Abstract

Acute superior mesenteric artery (SMA) occlusion resulting from a thrombus formation carries a high mortality risk and therefore immediate diagnosis and treatment are warranted. In recent years, mechanical thrombectomy by interventional radiology has become a viable treatment option if the occlusion has not advanced to intestinal necrosis. We present a rare and interesting case involving a patient with acute SMA occlusion which was completely recanalized by mechanical thrombectomy utilizing a stent retriever device and the continuous aspiration prior to intracranial vascular embolectomy (CAPTIVE) technique. The CAPTIVE technique has become widely adopted in recent years to treat large vessel occlusions in the cerebrovascular region due to thrombi. First, a microcatheter with a microguidewire is advanced through the occlusive thrombus coaxially with an aspiration catheter. Next, a stent retriever is deployed in the thrombotic body and the aspiration catheter is advanced adjacently to the proximal part of the thrombus with strong aspiration until no backflow is present. After checking for backflow from the aspiration catheter, the microcatheter delivering the stent is removed to increase the aspiration force. Finally, the stent retriever and the aspiration catheter are retrieved as a single unit.
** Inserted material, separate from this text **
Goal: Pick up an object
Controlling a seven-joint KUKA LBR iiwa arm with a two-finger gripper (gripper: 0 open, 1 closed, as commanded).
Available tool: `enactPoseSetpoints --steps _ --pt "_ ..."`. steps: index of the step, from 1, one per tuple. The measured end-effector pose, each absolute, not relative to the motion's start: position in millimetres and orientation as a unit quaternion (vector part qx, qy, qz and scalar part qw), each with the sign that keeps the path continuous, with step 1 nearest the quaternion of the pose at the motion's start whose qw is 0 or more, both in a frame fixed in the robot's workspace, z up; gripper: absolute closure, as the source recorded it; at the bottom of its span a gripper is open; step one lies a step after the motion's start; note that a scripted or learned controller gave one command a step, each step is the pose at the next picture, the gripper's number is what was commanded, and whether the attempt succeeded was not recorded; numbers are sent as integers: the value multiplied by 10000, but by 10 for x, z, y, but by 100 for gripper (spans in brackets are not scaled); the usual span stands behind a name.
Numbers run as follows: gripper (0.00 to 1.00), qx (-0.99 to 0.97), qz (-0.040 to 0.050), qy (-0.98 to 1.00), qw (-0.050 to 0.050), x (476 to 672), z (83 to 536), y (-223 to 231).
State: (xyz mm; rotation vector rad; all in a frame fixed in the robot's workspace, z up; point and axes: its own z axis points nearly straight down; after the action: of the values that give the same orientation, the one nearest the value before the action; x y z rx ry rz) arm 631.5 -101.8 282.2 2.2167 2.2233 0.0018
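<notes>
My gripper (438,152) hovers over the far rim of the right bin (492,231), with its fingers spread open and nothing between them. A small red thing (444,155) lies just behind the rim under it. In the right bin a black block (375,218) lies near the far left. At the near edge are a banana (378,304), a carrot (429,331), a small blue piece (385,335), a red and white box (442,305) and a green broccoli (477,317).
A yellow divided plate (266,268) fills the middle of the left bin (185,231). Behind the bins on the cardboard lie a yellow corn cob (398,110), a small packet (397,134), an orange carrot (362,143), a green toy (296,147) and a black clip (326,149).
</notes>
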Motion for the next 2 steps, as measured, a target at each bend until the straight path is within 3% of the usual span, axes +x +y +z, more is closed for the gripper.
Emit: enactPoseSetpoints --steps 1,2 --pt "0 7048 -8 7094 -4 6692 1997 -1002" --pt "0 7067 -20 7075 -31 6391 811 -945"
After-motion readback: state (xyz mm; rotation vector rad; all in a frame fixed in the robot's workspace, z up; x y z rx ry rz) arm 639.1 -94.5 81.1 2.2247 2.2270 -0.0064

An 87-year-old female patient with a history of atrial fibrillation (AF), chronic heart failure, aortic valve stenosis, hypertension, type2 diabetes mellitus, and hyperlipidemia was admitted to our hospital complaining of sudden onset upper abdominal pain, vomiting, and watery diarrhea. On arrival, her body temperature was 36.0°C (96.8°F), blood pressure was 131/75 mmHg, heart rate was 115 beats/min with AF rhythm, and her white blood cell count was 18,100 cells/μL. A contrast-enhanced computed tomography revealed a contrast defect in the SMA which we later diagnosed as an acute occluding thrombus of the SMA. Initially, we attempted aspiration of the thrombus but were unsuccessful, so we transitioned to mechanical thrombectomy utilizing a stent retriever device with CAPTIVE technique which rapidly and completely recanalized the occluded SMA. After the procedure, the patient’s abdominal pain immediately subsided. Normal stool was observed 2 days after the procedure and oral feeding was subsequently initiated. Twelve days after the procedure, the patient was discharged from the hospital in good health.